> [TRY IT]: The pictures stay out; all of the data is to be printed exactly.

> [THE DATA]:
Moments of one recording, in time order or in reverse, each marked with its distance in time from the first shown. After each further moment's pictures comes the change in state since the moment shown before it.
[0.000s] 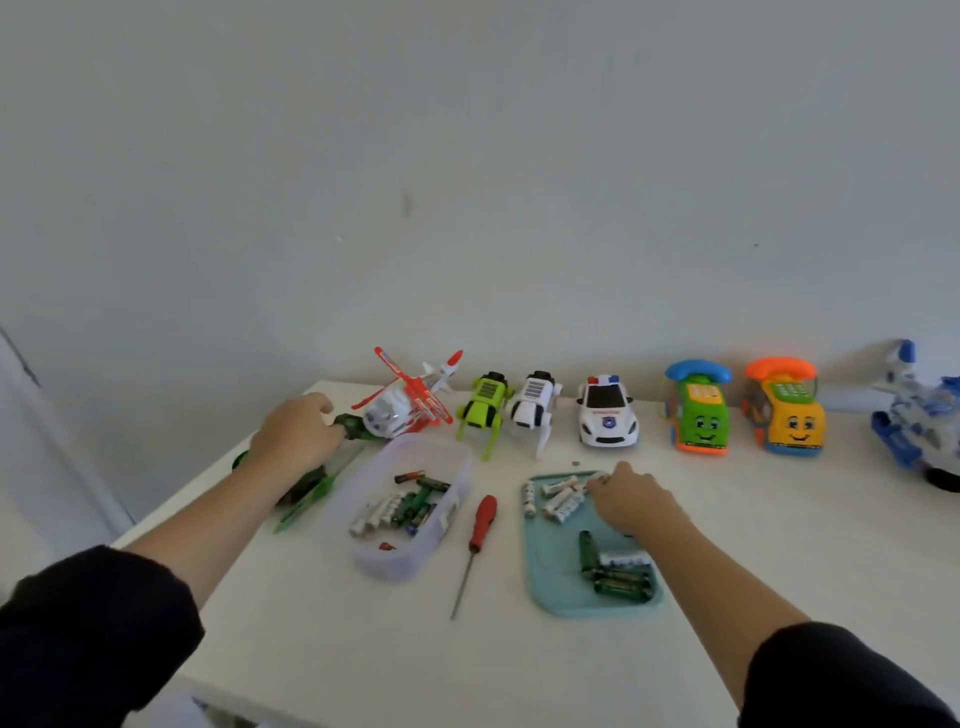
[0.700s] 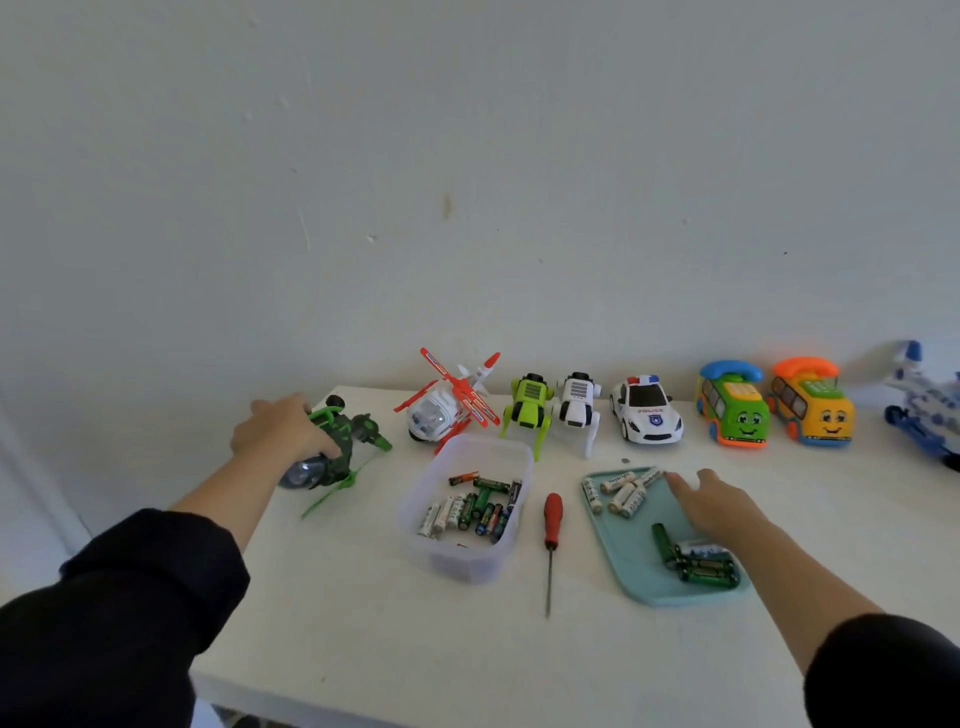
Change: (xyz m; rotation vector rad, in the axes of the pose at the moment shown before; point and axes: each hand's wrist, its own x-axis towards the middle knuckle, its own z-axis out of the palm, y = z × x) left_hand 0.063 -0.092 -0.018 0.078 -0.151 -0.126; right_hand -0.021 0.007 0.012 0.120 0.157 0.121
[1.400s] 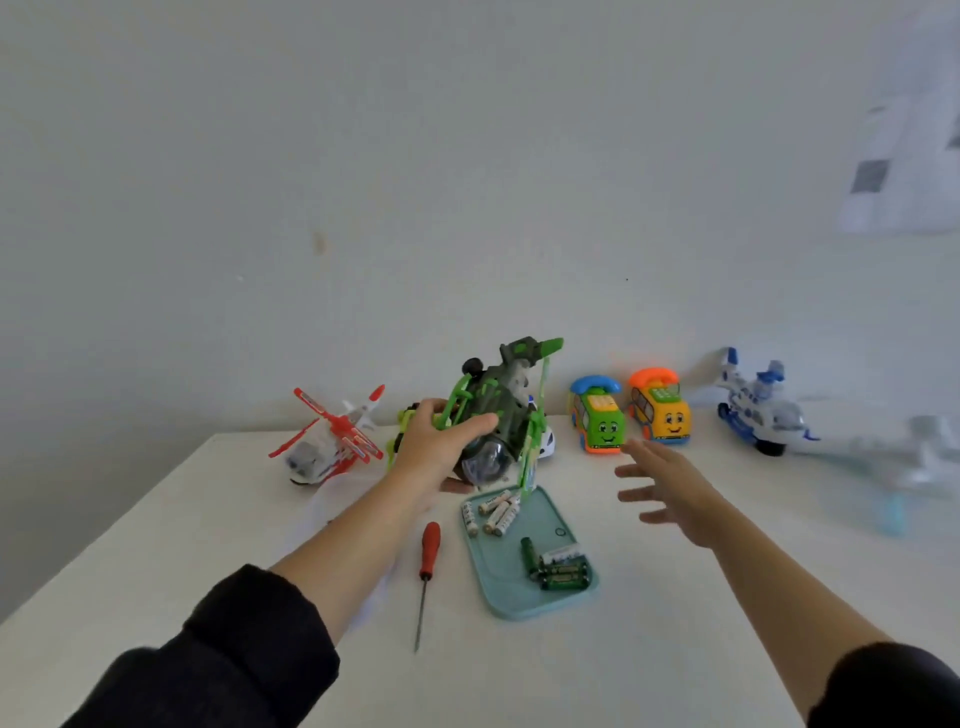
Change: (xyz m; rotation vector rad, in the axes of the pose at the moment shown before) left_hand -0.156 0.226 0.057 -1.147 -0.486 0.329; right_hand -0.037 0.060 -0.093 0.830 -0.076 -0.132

> [SOLUTION FOR THIS PROBLEM]:
Moments of one recording, in time order or in reverse, each marked with its distance in time from the first shown. After each further moment's pictures comes the change in state since the moment shown before it.
[0.000s] 
[0.700s] 
Change: (xyz m; rotation vector rad, in the axes of the pose at the moment shown before; point and axes: each hand's wrist, its own x-axis towards the middle knuckle, its own z-axis out of the palm, y = z × x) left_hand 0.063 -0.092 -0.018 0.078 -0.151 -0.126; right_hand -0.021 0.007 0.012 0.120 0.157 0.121
[1.400s] 
Change: (xyz m; rotation vector rad, in the axes of the pose at the moment shown before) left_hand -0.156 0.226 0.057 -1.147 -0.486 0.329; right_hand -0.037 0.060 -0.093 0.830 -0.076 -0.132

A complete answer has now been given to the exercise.